**Work item**
Line by line, copy the data below exactly.

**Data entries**
----------

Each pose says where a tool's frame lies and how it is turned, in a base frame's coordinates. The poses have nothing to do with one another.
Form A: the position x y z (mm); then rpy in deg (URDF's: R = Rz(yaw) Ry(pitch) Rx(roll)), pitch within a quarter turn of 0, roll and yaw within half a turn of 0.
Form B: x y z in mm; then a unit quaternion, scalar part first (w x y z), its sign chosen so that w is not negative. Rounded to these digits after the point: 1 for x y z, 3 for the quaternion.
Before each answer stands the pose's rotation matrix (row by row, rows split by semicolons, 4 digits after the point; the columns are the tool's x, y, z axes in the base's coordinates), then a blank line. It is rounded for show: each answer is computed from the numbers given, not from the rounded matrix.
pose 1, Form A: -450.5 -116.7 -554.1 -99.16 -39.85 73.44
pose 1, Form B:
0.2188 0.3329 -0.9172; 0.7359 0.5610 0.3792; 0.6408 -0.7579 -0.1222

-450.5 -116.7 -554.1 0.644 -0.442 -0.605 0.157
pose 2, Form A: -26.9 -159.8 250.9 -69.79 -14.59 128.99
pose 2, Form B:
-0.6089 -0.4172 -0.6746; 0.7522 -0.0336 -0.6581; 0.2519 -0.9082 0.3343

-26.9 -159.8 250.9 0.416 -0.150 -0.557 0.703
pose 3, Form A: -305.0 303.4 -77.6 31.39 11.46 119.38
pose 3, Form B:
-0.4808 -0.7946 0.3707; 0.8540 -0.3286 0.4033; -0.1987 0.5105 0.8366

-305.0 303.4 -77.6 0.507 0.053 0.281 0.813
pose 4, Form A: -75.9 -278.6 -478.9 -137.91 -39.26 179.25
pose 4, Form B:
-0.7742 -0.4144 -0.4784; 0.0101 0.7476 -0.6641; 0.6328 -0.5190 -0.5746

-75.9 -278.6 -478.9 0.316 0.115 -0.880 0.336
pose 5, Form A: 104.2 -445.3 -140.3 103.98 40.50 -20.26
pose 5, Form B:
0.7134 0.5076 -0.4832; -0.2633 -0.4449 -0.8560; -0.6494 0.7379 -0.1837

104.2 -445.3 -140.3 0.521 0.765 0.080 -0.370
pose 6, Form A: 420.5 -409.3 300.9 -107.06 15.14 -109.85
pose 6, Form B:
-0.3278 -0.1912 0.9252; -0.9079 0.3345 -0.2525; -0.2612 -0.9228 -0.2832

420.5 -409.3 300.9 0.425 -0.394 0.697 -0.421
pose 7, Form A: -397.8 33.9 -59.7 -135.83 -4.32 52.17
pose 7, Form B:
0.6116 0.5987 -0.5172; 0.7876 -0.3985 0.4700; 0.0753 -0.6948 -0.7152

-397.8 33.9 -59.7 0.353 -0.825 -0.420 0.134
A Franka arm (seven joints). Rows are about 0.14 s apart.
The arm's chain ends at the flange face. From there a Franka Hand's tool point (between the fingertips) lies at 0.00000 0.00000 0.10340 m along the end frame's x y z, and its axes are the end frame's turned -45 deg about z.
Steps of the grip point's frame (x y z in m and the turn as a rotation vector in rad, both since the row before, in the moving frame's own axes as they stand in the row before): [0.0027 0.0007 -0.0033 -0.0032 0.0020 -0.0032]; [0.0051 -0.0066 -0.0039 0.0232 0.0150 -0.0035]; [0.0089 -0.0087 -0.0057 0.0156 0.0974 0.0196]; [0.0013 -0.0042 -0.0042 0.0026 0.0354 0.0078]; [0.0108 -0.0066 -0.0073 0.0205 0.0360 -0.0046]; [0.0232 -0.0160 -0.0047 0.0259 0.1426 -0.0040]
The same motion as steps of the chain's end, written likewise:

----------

**Exercise response**
Each pose says where a tool's frame lies and how it is turned, in a base frame's coordinates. The poses have nothing to do with one another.
Form A: the position x y z (mm); then rpy in deg (URDF's: R = Rz(yaw) Ry(pitch) Rx(roll)), pitch within a quarter turn of 0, roll and yaw within half a turn of 0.
Form B: x y z in mm; then a unit quaternion, scalar part first (w x y z), its sign chosen so that w is not negative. Rounded to these digits after the point: 1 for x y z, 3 for the quaternion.
Before each answer stands the pose's rotation matrix (row by row, rows split by semicolons, 4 digits after the point; the columns are the tool's x, y, z axes in the base's coordinates), then a blank line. It is rounded for show: each answer is computed from the numbers given, not from the rounded matrix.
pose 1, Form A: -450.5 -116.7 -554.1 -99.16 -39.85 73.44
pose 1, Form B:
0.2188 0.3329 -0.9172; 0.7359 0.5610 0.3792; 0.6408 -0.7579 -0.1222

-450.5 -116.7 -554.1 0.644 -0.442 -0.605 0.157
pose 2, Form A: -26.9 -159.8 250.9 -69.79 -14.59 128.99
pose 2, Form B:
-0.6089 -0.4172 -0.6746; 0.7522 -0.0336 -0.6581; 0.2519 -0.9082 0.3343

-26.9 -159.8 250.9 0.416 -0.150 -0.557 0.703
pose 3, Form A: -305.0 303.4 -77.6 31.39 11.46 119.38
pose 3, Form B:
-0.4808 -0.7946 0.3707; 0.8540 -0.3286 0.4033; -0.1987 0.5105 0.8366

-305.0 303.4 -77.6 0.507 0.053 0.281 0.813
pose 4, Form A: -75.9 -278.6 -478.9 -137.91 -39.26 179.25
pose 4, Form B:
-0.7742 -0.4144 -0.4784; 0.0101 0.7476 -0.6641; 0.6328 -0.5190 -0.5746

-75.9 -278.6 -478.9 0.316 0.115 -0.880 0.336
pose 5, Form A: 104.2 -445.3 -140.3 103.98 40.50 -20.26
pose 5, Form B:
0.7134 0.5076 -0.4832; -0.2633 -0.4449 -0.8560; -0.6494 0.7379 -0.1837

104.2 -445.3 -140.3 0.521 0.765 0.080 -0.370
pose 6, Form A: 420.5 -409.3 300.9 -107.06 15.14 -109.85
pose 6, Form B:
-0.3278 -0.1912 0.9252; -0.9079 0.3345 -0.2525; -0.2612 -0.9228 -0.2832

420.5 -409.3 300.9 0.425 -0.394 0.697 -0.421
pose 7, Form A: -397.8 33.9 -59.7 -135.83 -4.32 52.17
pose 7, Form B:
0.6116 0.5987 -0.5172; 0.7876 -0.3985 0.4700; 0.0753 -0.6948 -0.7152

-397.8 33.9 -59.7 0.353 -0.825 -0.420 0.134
A Franka arm (seven joints). Rows are about 0.14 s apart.
The arm's chain ends at the flange face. From there a Franka Hand's tool point (between the fingertips) lies at 0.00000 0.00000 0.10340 m along the end frame's x y z, and its axes are the end frame's turned -45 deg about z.
Steps of the grip point's frame (x y z in m and the turn as a rotation vector in rad, both since the row before, in the moving frame's own axes as they stand in the row before): [0.0027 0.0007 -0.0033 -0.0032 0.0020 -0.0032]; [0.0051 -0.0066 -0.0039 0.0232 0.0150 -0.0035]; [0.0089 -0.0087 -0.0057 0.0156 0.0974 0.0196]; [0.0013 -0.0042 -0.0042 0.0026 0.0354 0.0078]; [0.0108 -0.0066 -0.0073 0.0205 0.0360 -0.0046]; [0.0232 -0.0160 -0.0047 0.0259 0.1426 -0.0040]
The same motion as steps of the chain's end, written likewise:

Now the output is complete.